Hi guys, I have a question. After running fasqc, I've discovered that some of my reads has overrepresnted sequences as follow
fastq.R1
Sequence Count Percentage Possible Source
GATCGGAAGAGCACACGTCTGAACTCCAGTCACAGTCAACAATCTCGTATGCCGTCTTCTGCTTGAAAAAAAAA 141860 0.4972976921930607 TruSeq Adapter, Index 13 (97% over 40bp)

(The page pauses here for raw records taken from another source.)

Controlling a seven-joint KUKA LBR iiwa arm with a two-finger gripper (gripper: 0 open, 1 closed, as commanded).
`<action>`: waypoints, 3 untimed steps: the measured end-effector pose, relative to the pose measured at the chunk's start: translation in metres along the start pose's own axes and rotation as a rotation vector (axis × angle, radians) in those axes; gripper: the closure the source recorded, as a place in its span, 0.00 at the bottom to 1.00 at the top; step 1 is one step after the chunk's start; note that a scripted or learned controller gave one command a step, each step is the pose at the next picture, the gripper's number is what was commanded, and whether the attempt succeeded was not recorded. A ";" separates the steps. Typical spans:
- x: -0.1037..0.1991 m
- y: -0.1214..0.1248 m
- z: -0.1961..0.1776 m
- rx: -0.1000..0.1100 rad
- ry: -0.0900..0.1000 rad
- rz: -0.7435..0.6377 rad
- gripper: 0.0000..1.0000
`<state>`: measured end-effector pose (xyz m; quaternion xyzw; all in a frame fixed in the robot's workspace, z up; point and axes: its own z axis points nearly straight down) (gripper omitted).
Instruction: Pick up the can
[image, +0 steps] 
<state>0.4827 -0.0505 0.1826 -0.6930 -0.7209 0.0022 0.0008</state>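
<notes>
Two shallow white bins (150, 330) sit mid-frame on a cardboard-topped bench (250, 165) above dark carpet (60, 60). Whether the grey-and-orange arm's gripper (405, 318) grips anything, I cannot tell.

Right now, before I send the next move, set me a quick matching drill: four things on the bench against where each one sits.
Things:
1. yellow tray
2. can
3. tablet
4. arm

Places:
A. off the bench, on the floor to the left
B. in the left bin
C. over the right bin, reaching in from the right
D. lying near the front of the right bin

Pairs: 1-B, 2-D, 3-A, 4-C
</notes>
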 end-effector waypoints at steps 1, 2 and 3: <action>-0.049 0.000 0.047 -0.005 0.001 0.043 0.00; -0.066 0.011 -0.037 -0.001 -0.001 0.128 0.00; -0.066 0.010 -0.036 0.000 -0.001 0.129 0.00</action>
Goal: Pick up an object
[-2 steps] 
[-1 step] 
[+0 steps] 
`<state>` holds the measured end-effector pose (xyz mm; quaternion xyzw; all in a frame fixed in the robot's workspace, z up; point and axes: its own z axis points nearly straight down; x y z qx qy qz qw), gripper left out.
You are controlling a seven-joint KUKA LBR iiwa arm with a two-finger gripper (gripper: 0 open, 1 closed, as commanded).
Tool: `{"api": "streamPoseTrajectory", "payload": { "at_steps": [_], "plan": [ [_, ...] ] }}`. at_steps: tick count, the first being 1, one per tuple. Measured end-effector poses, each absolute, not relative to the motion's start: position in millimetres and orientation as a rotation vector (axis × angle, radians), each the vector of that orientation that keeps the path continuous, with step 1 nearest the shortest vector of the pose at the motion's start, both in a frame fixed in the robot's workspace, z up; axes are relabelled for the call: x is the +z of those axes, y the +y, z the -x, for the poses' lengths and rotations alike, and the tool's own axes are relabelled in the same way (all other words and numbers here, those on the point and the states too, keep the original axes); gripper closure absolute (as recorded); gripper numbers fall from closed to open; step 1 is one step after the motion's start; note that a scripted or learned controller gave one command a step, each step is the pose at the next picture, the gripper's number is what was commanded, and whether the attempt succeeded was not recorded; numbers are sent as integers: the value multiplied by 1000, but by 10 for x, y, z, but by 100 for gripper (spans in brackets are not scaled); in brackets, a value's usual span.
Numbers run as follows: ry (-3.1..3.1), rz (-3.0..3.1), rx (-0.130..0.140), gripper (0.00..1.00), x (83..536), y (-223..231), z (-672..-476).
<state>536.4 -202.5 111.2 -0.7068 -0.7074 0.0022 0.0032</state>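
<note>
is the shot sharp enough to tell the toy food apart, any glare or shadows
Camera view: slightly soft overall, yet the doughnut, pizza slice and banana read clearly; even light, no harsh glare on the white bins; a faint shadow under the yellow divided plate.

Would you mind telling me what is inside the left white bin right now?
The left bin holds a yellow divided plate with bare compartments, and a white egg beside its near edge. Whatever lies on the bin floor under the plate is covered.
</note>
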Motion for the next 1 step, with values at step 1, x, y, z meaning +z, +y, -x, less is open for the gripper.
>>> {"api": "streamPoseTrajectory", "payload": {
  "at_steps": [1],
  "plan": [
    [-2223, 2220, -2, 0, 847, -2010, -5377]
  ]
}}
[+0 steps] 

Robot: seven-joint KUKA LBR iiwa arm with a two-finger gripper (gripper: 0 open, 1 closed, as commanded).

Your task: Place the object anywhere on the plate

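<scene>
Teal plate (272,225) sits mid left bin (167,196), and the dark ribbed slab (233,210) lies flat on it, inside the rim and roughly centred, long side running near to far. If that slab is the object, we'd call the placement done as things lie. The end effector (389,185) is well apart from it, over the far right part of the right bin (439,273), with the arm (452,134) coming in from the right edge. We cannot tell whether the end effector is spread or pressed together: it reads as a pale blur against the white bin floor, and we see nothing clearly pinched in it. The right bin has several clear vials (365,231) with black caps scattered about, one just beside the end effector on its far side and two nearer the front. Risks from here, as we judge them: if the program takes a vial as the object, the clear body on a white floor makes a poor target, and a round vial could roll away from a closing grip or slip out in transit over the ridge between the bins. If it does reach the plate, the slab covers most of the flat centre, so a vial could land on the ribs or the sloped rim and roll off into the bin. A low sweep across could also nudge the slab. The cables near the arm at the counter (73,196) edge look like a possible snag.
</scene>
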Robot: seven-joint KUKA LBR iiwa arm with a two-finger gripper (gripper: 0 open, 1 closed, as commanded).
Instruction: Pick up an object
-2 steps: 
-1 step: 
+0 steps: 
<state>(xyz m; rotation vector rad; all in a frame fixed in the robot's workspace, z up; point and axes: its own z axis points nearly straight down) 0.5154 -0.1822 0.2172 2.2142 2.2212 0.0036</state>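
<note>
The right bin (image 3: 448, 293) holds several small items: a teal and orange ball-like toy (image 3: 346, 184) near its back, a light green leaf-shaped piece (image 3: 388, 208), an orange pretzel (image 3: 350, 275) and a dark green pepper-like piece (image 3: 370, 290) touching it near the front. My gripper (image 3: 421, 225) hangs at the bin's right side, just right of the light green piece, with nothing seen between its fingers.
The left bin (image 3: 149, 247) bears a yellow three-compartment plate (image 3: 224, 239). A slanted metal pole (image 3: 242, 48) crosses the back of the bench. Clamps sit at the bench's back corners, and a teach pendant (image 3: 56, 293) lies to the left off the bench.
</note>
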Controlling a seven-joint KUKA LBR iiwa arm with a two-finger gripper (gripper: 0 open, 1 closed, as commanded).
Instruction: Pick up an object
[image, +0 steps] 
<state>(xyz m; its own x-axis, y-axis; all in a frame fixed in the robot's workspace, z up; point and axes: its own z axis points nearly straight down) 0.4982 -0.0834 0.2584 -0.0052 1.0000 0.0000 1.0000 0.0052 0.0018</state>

NNNNNNNNNNNNNNNNNNNNNNNNNNNNNNNNNNN 55712 0.19530134659142676 No Hit
GATCGGAAGAGCACACGTCTGAACTCCAGTCACAGTCAACAATCTCGTAT 50886 0.17838354973167975 TruSeq Adapter, Index 13 (97% over 40bp)
fastq.R2
Sequence Count Percentage Possible Source
GGGGGGGGGGGGGGGGGGGGGGGGGGGGGGGGGGGGGGGGGGGGGGGGGG 72457 0.2540018249205738 No Hit
NNNNNNNNNNNNNNNNNNNNNNNNNNNNNNNNNNN 61284 0.21483428569265142 No Hit
but the adapter content is perfect. I would like to remove those adapters or overrepresented sequences. I've never done that before in PE, so I'm trying to figure out. At that moment I'm trying:
cutadapt -a GATCGGAAGAGCACACGTCTGAACTCCAGTCACAGTCAACAATCTCGTATGCCGTCTTCTGCTTGAAAAAAAAA -a NNNNNNNNNNNNNNNNNNNNNNNNNNNNNNNNNNN -a GATCGGAAGAGCACACGTCTGAACTCCAGTCACAGTCAACAATCTCGTAT -A GGGGGGGGGGGGGGGGGGGGGGGGGGGGGGGGGGGGGGGGGGGGGGGGGG -A NNNNNNNNNNNNNNNNNNNNNNNNNNNNNNNNNNN -o out.1.fastq -p out.2.fastq R1.fastq R2.fastq
any one with experience could tell me if this is right?
Thank you in advance!
If someone else has the same issue, I would like to add more information. If you are planning to map the sequences with STAR, for example, you may have an error like
EXITING because of FATAL ERROR in reads input: short read sequence line
. It can be solved if you add the parameter-m N
, in my case I've chosen it based on the minimum Sequence length reported in fastqc. I hope this may help!